WHAT THE TASK REQUIRES >> Treat the line containing "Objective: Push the" as the last one, and return every line exactly from the first line of the material below up to it.

EXCERPTED DATA >>

============================================================

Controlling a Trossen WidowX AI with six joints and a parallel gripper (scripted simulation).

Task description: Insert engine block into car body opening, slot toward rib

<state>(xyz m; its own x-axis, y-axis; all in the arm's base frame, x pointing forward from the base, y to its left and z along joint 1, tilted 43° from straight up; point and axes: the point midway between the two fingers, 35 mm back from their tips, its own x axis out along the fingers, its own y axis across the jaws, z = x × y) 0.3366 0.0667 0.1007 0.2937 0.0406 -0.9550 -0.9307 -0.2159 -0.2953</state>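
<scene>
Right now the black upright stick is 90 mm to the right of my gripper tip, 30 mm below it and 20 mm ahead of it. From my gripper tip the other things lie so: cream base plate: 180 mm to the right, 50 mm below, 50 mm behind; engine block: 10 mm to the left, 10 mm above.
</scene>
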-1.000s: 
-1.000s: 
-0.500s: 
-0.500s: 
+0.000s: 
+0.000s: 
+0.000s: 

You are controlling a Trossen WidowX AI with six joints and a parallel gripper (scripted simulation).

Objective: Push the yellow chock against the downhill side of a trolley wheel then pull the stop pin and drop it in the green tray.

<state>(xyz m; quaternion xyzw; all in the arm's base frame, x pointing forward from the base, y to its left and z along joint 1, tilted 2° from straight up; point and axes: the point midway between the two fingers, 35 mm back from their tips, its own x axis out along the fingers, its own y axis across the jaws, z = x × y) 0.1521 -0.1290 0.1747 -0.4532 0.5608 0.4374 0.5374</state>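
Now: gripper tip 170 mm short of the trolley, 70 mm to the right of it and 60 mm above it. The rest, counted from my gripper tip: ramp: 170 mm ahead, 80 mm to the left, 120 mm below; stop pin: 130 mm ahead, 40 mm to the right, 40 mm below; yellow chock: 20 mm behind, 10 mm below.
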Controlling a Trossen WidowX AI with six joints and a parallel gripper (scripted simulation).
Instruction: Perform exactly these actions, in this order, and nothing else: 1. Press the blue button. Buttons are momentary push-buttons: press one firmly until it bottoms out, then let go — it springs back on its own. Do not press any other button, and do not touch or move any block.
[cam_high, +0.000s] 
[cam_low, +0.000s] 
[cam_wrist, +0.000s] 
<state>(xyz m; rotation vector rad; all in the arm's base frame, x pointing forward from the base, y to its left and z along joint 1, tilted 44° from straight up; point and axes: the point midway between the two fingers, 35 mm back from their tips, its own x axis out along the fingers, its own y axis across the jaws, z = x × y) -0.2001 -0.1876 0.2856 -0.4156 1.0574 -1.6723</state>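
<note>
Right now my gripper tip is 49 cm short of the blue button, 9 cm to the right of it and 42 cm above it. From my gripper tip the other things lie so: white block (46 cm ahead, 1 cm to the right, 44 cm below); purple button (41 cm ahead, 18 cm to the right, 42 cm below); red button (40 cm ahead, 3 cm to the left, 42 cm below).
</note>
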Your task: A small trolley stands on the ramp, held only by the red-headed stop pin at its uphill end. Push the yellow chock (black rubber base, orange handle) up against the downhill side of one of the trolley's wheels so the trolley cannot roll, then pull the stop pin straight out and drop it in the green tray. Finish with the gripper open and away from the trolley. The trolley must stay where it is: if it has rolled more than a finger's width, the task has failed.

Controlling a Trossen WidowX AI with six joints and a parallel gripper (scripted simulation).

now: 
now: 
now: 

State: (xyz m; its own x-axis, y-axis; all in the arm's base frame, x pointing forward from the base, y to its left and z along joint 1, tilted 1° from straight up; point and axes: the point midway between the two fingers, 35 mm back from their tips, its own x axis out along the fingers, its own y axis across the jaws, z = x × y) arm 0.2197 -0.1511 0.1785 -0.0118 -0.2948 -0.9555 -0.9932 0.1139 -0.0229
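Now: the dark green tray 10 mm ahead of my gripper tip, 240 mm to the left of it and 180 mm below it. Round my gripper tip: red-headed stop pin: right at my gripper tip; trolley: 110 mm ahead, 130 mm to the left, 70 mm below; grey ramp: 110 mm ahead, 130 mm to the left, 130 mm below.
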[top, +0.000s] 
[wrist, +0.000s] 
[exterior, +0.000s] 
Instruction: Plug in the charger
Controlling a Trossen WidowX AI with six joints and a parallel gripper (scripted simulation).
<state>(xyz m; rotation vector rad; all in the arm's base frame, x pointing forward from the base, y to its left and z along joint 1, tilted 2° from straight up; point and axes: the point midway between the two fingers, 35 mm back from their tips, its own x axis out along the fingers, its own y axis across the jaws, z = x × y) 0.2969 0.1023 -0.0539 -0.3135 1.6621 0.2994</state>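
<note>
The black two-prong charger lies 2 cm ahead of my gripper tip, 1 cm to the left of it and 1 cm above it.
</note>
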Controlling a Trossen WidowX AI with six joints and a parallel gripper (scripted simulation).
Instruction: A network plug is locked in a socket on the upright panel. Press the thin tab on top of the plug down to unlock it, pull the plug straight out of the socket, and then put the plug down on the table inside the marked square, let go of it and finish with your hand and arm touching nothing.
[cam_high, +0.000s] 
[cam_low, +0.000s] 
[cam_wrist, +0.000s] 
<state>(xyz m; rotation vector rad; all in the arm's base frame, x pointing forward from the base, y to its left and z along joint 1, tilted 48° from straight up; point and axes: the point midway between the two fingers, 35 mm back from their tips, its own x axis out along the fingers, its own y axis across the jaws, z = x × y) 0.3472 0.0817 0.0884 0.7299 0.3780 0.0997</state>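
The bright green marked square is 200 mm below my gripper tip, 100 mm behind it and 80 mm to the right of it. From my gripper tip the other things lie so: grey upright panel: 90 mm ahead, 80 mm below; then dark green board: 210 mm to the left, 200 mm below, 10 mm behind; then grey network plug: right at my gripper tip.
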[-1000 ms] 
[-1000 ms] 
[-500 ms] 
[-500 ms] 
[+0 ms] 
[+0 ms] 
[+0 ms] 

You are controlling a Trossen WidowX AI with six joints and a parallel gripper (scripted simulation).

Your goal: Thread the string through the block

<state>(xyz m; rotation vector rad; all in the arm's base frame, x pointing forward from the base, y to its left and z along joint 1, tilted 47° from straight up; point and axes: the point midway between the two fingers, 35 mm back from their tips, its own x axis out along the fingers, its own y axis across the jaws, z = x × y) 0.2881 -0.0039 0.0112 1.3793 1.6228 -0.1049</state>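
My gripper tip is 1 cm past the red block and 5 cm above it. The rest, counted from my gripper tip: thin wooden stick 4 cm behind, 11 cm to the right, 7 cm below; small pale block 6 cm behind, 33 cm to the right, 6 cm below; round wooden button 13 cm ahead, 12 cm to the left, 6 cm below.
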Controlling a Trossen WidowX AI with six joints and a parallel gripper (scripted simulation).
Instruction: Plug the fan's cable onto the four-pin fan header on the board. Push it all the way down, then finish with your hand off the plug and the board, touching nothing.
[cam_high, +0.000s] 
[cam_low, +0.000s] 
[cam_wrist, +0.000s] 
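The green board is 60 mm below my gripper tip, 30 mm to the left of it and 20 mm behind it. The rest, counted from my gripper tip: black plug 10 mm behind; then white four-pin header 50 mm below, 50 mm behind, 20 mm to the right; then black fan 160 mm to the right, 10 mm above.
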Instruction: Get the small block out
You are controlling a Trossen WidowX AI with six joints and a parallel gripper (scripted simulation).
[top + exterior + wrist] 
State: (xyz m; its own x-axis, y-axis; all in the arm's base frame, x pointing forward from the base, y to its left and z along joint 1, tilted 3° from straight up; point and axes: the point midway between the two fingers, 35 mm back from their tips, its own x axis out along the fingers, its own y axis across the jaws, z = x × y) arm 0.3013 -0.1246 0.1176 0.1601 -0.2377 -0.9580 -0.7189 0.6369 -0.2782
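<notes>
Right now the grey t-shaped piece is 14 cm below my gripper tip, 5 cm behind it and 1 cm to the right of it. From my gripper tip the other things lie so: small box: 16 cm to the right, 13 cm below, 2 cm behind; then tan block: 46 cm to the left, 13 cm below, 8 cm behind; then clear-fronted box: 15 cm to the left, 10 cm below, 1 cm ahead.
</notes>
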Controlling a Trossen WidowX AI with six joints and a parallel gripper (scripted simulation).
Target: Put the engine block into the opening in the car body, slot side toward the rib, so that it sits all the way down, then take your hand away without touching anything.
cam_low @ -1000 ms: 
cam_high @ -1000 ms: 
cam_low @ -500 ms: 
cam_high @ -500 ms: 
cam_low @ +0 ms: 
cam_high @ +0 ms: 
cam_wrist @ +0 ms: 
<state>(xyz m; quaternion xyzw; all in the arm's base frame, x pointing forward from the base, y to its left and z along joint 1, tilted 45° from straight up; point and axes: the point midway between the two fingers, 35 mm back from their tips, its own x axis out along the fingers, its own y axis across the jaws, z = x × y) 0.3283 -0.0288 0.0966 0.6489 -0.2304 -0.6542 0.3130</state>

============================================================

ANSWER BELOW >>
Controlling a Trossen WidowX AI with six joints and a parallel gripper (scripted simulation).

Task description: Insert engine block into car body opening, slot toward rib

<state>(xyz m; its own x-axis, y-axis; all in the arm's base frame, x pointing forward from the base, y to its left and z along joint 1, tilted 43° from straight up; point and axes: the point midway between the two fingers, 35 mm back from their tips, its own x axis out along the fingers, its own y axis across the jaws, z = x × y) 0.3366 0.0667 0.1007 0.2937 0.0406 -0.9550 -0.9307 -0.2159 -0.2953</state>
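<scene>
Right now the black upright stick is 90 mm to the right of my gripper tip, 30 mm below it and 20 mm ahead of it. From my gripper tip the other things lie so: cream base plate: 180 mm to the right, 50 mm below, 50 mm behind; engine block: 10 mm to the left, 10 mm above.
</scene>
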-1.000s: 
-1.000s: 
-0.500s: 
-0.500s: 
+0.000s: 
+0.000s: 
+0.000s: 

You are controlling a Trossen WidowX AI with six joints and a parallel gripper (scripted simulation).

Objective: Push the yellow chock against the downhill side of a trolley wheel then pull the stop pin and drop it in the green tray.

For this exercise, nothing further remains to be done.